→ Directions
Retype the listing exactly as it stands, and keep every image out.

→ Collected data
________________
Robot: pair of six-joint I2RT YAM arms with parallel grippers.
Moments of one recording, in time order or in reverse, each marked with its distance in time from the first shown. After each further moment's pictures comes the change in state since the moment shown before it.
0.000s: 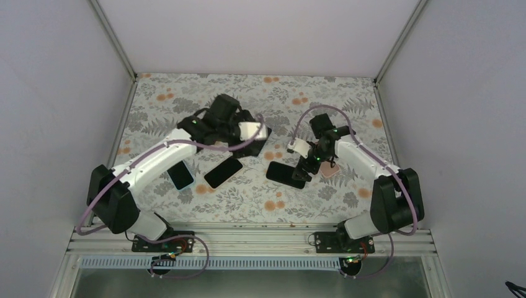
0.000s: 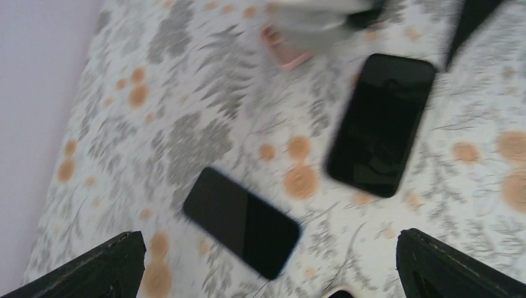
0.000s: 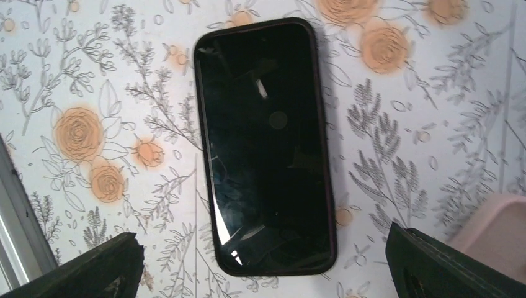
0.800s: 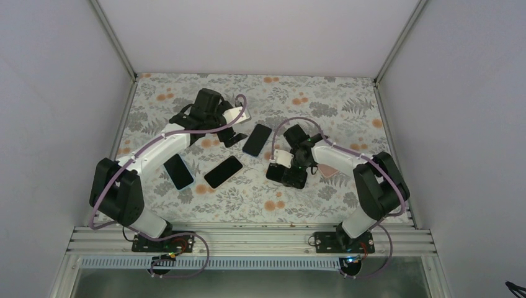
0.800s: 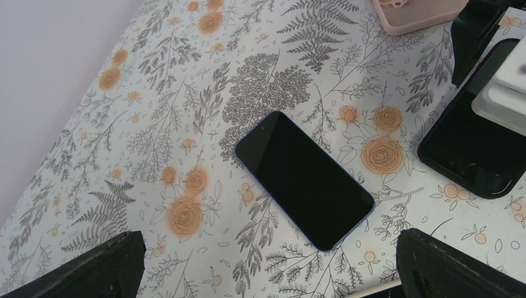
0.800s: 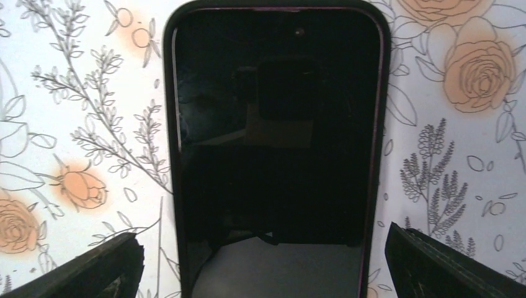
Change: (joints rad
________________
→ The completed task
Robot: pair of six-joint I2RT YAM arms with parallel grippers.
Moments of one recording, in time order or in reverse, each marked with its distance in time from the first shown. After each further moment's pictures comes the change in state since the moment shown before it.
0.000s: 
0.000s: 
0.000s: 
0.800s: 
0.800s: 
0.800s: 
Change: (joints rad

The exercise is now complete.